▶ **What the exercise asks**: Set down the records below in full, exactly as they read.

▶ **Source information**:
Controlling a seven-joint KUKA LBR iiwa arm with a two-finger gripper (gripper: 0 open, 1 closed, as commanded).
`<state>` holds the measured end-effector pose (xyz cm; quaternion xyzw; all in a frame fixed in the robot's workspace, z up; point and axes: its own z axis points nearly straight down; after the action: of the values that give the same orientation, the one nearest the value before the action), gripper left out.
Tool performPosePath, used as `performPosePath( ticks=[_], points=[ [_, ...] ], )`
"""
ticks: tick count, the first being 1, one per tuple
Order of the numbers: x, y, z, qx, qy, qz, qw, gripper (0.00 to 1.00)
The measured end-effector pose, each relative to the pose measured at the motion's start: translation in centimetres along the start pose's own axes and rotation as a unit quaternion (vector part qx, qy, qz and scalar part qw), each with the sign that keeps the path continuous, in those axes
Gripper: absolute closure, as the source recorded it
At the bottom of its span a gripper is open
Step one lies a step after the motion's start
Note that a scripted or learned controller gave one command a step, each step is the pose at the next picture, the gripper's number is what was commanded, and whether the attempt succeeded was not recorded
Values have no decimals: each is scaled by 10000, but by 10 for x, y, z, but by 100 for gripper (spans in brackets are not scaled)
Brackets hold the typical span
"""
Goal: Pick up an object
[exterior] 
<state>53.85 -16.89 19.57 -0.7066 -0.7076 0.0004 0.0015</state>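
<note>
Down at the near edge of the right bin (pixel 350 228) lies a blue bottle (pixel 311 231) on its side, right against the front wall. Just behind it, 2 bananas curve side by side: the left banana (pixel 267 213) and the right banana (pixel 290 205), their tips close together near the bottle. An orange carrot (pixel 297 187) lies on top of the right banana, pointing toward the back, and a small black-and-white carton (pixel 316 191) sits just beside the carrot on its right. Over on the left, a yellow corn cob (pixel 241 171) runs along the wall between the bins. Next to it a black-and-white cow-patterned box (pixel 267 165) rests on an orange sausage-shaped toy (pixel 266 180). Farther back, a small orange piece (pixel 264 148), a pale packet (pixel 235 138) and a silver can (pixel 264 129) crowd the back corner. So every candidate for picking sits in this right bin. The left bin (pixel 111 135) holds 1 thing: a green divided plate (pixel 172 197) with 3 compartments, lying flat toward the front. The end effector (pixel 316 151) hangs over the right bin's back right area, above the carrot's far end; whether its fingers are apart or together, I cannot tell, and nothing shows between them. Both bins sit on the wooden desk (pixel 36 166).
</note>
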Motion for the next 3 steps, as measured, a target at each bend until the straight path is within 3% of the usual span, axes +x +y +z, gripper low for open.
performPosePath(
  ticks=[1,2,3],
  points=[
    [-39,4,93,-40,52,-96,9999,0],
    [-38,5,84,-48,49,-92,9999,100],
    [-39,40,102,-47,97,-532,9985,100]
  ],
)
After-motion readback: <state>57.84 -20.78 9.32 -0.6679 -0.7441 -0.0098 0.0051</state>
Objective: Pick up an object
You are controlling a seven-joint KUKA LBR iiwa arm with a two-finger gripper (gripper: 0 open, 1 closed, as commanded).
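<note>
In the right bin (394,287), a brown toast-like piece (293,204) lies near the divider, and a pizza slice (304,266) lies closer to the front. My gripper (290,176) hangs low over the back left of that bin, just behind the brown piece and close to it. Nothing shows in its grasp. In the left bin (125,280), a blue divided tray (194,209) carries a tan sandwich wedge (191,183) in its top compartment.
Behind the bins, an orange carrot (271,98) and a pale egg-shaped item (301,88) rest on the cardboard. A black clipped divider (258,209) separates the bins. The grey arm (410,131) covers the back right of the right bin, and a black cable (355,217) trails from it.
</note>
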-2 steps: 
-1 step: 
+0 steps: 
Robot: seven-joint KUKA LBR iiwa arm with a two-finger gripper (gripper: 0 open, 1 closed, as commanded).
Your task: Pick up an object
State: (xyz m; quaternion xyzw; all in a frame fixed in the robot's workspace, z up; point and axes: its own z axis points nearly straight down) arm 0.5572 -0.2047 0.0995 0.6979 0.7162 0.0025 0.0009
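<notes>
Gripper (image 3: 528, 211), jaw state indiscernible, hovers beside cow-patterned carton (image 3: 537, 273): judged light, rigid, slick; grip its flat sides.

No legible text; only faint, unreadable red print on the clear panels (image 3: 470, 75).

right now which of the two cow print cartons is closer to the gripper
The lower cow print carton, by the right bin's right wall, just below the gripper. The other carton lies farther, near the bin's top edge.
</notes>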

▶ **Expected output**:
Controlling a seven-joint KUKA LBR iiwa arm with a two-finger gripper (gripper: 0 open, 1 closed, as commanded).
`<state>` holds the measured end-effector pose (xyz cm; quaternion xyzw; all in a frame fixed in the robot's workspace, z up; point and axes: its own z axis points nearly straight down; after the action: of the values that give the same orientation, the one nearest the value before the action), gripper left out.
Tool performPosePath, used as `performPosePath( ticks=[_], points=[ [_, ...] ], )`
"""
ticks: tick count, the first being 1, one per tuple
Order of the numbers: x, y, z, qx, qy, qz, qw, gripper (0.00 to 1.00)
The measured end-effector pose, each relative to the pose measured at the motion's start: translation in centimetres along the start pose's own axes and rotation as a unit quaternion (vector part qx, qy, qz and scalar part qw), each with the sign that keeps the path continuous, in those axes
Gripper: absolute closure, as the source recorded it
At the bottom of its span a gripper is open
Step one lies a step after the motion's start
Note that a scripted or learned controller gave one command a step, each step is the pose at the next picture, the gripper's number is what was commanded, and whether the attempt succeeded was not recorded
Values have no decimals: each is scaled by 10000, but by 10 for x, y, z, but by 100 for gripper (spans in brackets are not scaled)
Brackets hold the typical span
"""
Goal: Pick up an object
[exterior] 
<state>53.85 -16.89 19.57 -0.7066 -0.7076 0.0004 0.0015</state>
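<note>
Down at the near edge of the right bin (pixel 350 228) lies a blue bottle (pixel 311 231) on its side, right against the front wall. Just behind it, 2 bananas curve side by side: the left banana (pixel 267 213) and the right banana (pixel 290 205), their tips close together near the bottle. An orange carrot (pixel 297 187) lies on top of the right banana, pointing toward the back, and a small black-and-white carton (pixel 316 191) sits just beside the carrot on its right. Over on the left, a yellow corn cob (pixel 241 171) runs along the wall between the bins. Next to it a black-and-white cow-patterned box (pixel 267 165) rests on an orange sausage-shaped toy (pixel 266 180). Farther back, a small orange piece (pixel 264 148), a pale packet (pixel 235 138) and a silver can (pixel 264 129) crowd the back corner. So every candidate for picking sits in this right bin. The left bin (pixel 111 135) holds 1 thing: a green divided plate (pixel 172 197) with 3 compartments, lying flat toward the front. The end effector (pixel 316 151) hangs over the right bin's back right area, above the carrot's far end; whether its fingers are apart or together, I cannot tell, and nothing shows between them. Both bins sit on the wooden desk (pixel 36 166).
</note>
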Motion for the next 3 steps, as measured, a target at each bend until the straight path is within 3% of the usual span, axes +x +y +z, gripper low for open.
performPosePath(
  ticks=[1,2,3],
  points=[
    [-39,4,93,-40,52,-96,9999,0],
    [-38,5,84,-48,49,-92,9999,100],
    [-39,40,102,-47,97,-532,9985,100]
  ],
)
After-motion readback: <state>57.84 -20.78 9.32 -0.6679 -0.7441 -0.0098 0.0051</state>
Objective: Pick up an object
You are controlling a seven-joint KUKA LBR iiwa arm with a two-finger gripper (gripper: 0 open, 1 closed, as commanded).
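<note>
In the right bin (394,287), a brown toast-like piece (293,204) lies near the divider, and a pizza slice (304,266) lies closer to the front. My gripper (290,176) hangs low over the back left of that bin, just behind the brown piece and close to it. Nothing shows in its grasp. In the left bin (125,280), a blue divided tray (194,209) carries a tan sandwich wedge (191,183) in its top compartment.
Behind the bins, an orange carrot (271,98) and a pale egg-shaped item (301,88) rest on the cardboard. A black clipped divider (258,209) separates the bins. The grey arm (410,131) covers the back right of the right bin, and a black cable (355,217) trails from it.
</note>
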-2 steps: 
-1 step: 
+0 steps: 
Robot: seven-joint KUKA LBR iiwa arm with a two-finger gripper (gripper: 0 open, 1 closed, as commanded).
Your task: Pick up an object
State: (xyz m; quaternion xyzw; all in a frame fixed in the robot's workspace, z up; point and axes: its own z axis points nearly straight down) arm 0.5572 -0.2047 0.0995 0.6979 0.7162 0.0025 0.0009
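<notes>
Gripper (image 3: 528, 211), jaw state indiscernible, hovers beside cow-patterned carton (image 3: 537, 273): judged light, rigid, slick; grip its flat sides.

No legible text; only faint, unreadable red print on the clear panels (image 3: 470, 75).

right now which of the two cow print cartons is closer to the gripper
The lower cow print carton, by the right bin's right wall, just below the gripper. The other carton lies farther, near the bin's top edge.
</notes>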

What this exercise asked for has been supplied.